I would guess that the most common is the safety regulation versus security risk, were a safety regulation with good intentions is formulated in way so that it is too prescriptive (i.e. the intention is lost in technical details not always applicable) and makes procedures unnecessarily complex onboard. These complex procedures will then increase the security risk by making security measures hard to get in place at the right time and drowning security issues in administrative safety work.
Another one is the fact that safety hazards often are the same for the ship and the security threat. For example; making it easy and safe for the crew to embark also can enable the threat with easier access to the ship or sailing in good weather also makes it easier for the threat to come close.
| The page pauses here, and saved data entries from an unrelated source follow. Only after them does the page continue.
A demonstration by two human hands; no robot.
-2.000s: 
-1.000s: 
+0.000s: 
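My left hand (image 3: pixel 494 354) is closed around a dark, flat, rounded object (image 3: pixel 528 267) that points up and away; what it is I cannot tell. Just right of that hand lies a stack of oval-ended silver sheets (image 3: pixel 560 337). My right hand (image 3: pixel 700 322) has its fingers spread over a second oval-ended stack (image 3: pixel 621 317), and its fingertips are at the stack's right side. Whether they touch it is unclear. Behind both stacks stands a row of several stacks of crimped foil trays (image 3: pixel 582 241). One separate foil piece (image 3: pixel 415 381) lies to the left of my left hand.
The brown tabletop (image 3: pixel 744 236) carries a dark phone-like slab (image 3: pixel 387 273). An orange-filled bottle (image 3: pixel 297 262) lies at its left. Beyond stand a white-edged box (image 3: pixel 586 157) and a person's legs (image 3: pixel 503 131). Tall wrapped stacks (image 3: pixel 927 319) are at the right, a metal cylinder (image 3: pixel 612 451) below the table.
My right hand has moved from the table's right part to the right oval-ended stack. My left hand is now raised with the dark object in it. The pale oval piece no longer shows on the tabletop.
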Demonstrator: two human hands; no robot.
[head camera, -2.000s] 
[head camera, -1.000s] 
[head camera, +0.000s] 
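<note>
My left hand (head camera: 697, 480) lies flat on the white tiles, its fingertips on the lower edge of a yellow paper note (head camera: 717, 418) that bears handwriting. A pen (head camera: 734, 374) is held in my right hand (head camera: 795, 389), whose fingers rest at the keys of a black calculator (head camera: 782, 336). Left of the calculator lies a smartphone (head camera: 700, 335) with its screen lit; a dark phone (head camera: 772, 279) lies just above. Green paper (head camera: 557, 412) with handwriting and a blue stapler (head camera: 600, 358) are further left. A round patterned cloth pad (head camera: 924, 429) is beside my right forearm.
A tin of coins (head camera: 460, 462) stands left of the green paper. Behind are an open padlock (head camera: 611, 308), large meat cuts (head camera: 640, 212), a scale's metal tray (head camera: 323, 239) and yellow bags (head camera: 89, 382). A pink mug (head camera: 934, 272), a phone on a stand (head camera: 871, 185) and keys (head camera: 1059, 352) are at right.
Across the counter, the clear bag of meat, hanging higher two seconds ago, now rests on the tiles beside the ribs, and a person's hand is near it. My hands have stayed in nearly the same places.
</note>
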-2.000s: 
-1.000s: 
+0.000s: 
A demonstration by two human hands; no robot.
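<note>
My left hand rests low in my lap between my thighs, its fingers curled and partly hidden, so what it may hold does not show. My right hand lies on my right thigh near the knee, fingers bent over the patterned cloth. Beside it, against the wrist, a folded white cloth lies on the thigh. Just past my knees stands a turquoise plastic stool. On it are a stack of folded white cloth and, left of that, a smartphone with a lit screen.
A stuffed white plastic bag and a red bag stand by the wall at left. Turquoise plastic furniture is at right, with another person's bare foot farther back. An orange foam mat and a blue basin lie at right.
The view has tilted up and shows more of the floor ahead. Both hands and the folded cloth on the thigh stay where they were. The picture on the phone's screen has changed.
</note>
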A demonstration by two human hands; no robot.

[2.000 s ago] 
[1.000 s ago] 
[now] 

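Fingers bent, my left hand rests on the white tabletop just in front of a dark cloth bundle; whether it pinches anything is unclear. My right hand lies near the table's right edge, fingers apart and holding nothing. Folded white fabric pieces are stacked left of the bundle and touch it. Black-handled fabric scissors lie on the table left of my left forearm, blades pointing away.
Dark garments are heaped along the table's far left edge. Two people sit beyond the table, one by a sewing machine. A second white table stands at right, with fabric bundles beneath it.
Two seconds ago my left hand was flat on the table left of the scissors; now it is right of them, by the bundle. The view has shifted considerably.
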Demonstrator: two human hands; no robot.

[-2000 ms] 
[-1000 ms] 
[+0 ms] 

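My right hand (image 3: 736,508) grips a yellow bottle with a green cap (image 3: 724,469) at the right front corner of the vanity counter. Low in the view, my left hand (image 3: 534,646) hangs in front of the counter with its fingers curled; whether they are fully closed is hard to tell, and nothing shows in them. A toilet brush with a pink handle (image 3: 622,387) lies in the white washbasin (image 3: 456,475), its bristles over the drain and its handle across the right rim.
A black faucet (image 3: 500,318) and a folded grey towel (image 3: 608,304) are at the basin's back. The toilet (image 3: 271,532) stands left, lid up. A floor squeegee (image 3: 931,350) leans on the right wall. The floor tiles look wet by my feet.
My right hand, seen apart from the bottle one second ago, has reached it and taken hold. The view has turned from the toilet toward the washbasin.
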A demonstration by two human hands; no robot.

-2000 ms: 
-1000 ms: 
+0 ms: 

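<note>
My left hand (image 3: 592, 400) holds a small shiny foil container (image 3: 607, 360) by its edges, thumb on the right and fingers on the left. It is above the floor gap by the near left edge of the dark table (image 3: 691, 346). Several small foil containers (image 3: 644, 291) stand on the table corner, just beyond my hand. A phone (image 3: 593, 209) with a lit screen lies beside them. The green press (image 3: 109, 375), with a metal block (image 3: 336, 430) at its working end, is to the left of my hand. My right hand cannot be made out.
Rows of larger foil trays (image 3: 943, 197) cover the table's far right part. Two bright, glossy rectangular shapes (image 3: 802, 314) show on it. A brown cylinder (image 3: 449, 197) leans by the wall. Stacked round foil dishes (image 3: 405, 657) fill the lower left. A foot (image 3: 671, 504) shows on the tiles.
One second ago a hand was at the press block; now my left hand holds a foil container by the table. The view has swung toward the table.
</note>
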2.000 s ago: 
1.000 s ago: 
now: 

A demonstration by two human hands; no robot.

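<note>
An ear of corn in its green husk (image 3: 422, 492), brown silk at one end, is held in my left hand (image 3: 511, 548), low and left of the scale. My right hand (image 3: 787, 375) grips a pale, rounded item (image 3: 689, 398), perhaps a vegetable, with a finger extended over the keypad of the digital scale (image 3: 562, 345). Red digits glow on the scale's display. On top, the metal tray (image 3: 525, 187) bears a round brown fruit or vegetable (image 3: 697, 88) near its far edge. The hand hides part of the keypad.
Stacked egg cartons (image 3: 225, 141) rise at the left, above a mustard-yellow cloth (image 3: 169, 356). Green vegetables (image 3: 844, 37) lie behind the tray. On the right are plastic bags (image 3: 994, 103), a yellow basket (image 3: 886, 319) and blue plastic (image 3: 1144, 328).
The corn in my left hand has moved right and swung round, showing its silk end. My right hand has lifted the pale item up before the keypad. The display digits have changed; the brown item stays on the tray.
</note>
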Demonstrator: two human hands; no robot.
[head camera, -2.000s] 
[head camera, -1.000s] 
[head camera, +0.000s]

In my research I come across a lot of these challenges between safety and security. They are seldom big problems and so far not a big problem by them self. Often the crew find ways to work around the problem and no changes are “needed” higher up in the organization. However, on a system level, these challenges between safety and security is a proof of that safety and security analysis is performed separate from each other and are therefore a symptoms of one of the big limitations with the security work performed today: it is not mature enough to meet the results of the safety analysis.
The only way to find the right mix is to do safety and security analysis in the same way…


  1. Has there been any research done on this topic? Quite interested while writing a thesis concerning this problem?

  2. I've not seen such research. I've been included in such discussions regarding both civlian ships and military ships, but they are often based personal experience without systematic support.